WHAT IS EXPECTED: Write the records out again, keeping each line exactly as it is.
-*-*-
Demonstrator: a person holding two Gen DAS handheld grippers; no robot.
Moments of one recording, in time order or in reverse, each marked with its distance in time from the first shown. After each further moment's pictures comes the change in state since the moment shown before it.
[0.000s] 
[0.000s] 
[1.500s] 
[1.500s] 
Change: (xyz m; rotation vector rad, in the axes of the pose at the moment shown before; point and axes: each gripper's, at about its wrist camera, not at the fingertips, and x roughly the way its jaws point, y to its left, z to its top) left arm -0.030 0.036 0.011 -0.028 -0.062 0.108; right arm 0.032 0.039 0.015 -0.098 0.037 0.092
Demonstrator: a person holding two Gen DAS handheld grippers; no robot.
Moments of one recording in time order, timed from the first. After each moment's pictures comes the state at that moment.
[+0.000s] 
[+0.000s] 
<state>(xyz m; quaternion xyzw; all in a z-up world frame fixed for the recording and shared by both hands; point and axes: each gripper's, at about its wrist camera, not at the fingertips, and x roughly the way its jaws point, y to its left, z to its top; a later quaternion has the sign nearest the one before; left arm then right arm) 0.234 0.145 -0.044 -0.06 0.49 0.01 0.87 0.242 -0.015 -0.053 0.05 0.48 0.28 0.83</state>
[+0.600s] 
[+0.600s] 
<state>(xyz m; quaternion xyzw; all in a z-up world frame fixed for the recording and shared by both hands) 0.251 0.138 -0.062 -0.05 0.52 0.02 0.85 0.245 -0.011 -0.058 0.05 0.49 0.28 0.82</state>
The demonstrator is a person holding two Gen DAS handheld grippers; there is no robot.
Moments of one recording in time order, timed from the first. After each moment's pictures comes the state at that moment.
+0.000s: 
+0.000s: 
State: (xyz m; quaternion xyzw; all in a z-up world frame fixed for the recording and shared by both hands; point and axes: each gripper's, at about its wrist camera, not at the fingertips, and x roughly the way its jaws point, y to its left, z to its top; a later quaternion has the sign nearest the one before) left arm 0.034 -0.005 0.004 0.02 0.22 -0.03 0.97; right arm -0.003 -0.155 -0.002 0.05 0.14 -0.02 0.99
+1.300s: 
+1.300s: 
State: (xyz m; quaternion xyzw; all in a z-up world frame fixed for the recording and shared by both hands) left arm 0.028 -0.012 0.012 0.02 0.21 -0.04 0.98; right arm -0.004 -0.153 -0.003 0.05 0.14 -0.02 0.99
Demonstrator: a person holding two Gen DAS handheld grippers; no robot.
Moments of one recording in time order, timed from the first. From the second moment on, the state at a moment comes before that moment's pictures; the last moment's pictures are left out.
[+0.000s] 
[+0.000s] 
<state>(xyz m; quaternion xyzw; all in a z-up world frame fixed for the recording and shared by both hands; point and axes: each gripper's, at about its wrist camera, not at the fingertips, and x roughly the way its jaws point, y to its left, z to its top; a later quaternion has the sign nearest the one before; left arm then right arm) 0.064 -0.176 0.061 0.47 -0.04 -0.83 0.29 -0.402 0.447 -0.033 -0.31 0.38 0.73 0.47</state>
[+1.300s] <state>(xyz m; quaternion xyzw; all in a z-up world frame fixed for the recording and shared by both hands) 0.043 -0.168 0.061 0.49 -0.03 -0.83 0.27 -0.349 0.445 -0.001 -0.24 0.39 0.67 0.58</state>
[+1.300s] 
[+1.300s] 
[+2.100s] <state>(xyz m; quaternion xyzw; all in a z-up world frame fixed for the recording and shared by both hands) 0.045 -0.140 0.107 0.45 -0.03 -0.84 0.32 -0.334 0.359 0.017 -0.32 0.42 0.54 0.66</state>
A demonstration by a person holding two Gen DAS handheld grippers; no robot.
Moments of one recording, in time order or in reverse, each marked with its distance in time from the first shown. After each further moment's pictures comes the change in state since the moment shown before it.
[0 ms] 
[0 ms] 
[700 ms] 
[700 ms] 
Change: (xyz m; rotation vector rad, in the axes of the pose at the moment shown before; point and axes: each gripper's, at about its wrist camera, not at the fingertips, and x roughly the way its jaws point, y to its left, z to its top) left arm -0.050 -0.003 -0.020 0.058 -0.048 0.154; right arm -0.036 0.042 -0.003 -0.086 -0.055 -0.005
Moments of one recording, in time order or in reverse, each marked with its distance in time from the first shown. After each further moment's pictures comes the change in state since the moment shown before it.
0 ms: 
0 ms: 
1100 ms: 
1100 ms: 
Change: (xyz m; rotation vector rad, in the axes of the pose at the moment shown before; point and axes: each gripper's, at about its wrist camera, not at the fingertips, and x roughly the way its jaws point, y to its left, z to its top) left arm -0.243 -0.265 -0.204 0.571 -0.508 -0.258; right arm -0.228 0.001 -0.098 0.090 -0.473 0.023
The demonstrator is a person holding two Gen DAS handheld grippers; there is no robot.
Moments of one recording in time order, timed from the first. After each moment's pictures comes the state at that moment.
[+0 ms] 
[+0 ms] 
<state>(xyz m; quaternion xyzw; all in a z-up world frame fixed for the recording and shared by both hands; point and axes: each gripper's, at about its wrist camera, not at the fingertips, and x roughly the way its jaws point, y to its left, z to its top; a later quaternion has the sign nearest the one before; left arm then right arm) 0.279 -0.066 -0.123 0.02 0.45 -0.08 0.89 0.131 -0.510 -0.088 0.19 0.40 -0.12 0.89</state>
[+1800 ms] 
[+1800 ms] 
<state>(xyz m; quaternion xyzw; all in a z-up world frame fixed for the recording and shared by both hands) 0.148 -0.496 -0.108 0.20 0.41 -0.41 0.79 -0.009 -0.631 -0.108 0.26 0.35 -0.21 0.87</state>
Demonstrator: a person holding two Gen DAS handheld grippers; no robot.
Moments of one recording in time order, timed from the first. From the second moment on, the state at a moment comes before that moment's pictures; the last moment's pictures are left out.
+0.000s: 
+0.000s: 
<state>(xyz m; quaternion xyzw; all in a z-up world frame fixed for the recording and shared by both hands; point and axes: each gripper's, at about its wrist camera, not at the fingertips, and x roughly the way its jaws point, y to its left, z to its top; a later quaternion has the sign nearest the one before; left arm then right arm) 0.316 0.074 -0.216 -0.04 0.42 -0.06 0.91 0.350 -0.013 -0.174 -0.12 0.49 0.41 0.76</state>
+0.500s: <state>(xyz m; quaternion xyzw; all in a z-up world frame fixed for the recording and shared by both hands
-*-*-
FINISHED EXERCISE:
Demonstrator: a person holding two Gen DAS handheld grippers; no robot.
Moments of one recording, in time order or in reverse, each marked with its distance in time from the first shown. After each further moment's pictures comes the change in state since the moment shown before it.
[0.000s] 
[0.000s] 
[1.500s] 
[1.500s] 
Change: (xyz m; rotation vector rad, in the axes of the pose at the moment shown before; point and axes: each gripper's, at about its wrist camera, not at the fingertips, and x roughly the way its jaws point, y to its left, z to its top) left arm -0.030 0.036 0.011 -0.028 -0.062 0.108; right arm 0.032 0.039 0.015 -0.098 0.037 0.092
Demonstrator: a person holding two Gen DAS handheld grippers; no robot.
Moments of one recording in time order, timed from the first. After each moment's pictures comes the state at that moment.
[+0.000s] 
[+0.000s] 
<state>(xyz m; quaternion xyzw; all in a z-up world frame fixed for the recording and shared by both hands; point and axes: each gripper's, at about its wrist camera, not at the fingertips, and x roughly the way its jaws point, y to its left, z to its top; a later quaternion has the sign nearest the one before; left arm then right arm) 0.234 0.145 -0.044 -0.06 0.49 0.01 0.87 0.242 -0.015 -0.053 0.05 0.48 0.28 0.83</state>
[+0.600s] 
[+0.600s] 
<state>(xyz m; quaternion xyzw; all in a z-up world frame fixed for the recording and shared by both hands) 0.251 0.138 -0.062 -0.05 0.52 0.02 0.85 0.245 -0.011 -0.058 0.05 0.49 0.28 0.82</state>
The demonstrator is a person holding two Gen DAS handheld grippers; there is no robot.
Moments of one recording in time order, timed from the first. After each moment's pictures comes the state at that moment.
+0.000s: 
+0.000s: 
State: (xyz m; quaternion xyzw; all in a z-up world frame fixed for the recording and shared by both hands; point and axes: each gripper's, at about its wrist camera, not at the fingertips, and x roughly the way its jaws point, y to its left, z to its top; a later quaternion has the sign nearest the one before) left arm 0.034 -0.005 0.004 0.02 0.22 -0.03 0.97; right arm -0.003 -0.155 -0.002 0.05 0.14 -0.02 0.99
+1.300s: 
+1.300s: 
State: (xyz m; quaternion xyzw; all in a z-up world frame fixed for the recording and shared by both hands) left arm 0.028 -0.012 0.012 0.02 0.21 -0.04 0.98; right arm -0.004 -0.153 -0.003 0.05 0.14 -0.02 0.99
Demonstrator: a person holding two Gen DAS handheld grippers; no robot.
Moments of one recording in time order, timed from the first. From the second moment on, the state at a moment comes before that moment's pictures; the last moment's pictures are left out.
[+0.000s] 
[+0.000s] 
<state>(xyz m; quaternion xyzw; all in a z-up world frame fixed for the recording and shared by both hands; point and axes: each gripper's, at about its wrist camera, not at the fingertips, and x roughly the way its jaws point, y to its left, z to its top; a later quaternion has the sign nearest the one before; left arm then right arm) 0.064 -0.176 0.061 0.47 -0.04 -0.83 0.29 -0.402 0.447 -0.033 -0.31 0.38 0.73 0.47</state>
[+1.300s] <state>(xyz m; quaternion xyzw; all in a z-up world frame fixed for the recording and shared by both hands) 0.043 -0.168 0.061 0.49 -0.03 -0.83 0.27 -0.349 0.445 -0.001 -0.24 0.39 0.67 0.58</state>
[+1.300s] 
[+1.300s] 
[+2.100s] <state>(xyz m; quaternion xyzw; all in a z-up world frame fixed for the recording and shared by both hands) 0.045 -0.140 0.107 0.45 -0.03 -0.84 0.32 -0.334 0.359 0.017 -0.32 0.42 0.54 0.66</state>
A demonstration by a person holding two Gen DAS handheld grippers; no robot.
Moments of one recording, in time order or in reverse, each marked with its distance in time from the first shown. After each further moment's pictures comes the change in state since the moment shown before it.
[0 ms] 
[0 ms] 
[700 ms] 
[700 ms] 
Change: (xyz m; rotation vector rad, in the axes of the pose at the moment shown before; point and axes: each gripper's, at about its wrist camera, not at the fingertips, and x roughly the way its jaws point, y to its left, z to its top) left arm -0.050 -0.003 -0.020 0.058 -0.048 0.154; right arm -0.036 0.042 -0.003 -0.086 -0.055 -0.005
Moments of one recording, in time order or in reverse, each marked with its distance in time from the first shown. After each further moment's pictures comes the change in state since the moment shown before it.
0 ms: 
0 ms: 
1100 ms: 
1100 ms: 
Change: (xyz m; rotation vector rad, in the axes of the pose at the moment shown before; point and axes: each gripper's, at about its wrist camera, not at the fingertips, and x roughly the way its jaws point, y to its left, z to its top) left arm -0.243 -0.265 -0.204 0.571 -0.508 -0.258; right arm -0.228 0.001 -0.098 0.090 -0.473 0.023
The demonstrator is a person holding two Gen DAS handheld grippers; there is no robot.
Moments of one recording in time order, timed from the first. After each moment's pictures comes the state at that moment.
[+0 ms] 
[+0 ms] 
<state>(xyz m; quaternion xyzw; all in a z-up world frame fixed for the recording and shared by both hands; point and axes: each gripper's, at about its wrist camera, not at the fingertips, and x roughly the way its jaws point, y to its left, z to its top; a later quaternion has the sign nearest the one before; left arm then right arm) 0.279 -0.066 -0.123 0.02 0.45 -0.08 0.89 0.131 -0.510 -0.088 0.19 0.40 -0.12 0.89</state>
[+1800 ms] 
[+1800 ms] 
<state>(xyz m; quaternion xyzw; all in a z-up world frame fixed for the recording and shared by both hands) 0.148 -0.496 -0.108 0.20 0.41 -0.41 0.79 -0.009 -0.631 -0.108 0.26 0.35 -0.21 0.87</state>
Demonstrator: a person holding two Gen DAS handheld grippers; no robot.
Moments of one recording in time order, timed from the first. From the second moment on, the state at a moment comes before that moment's pictures; the last moment's pictures are left out.
+0.000s: 
+0.000s: 
<state>(xyz m; quaternion xyzw; all in a z-up world frame fixed for the recording and shared by both hands; point and axes: each gripper's, at about its wrist camera, not at the fingertips, and x roughly the way its jaws point, y to its left, z to its top; a later quaternion has the sign nearest the one before; left arm then right arm) 0.316 0.074 -0.216 -0.04 0.42 -0.06 0.91 0.350 -0.013 -0.174 -0.12 0.49 0.41 0.76</state>
+0.500s: <state>(xyz m; quaternion xyzw; all in a z-up world frame fixed for the recording and shared by both hands

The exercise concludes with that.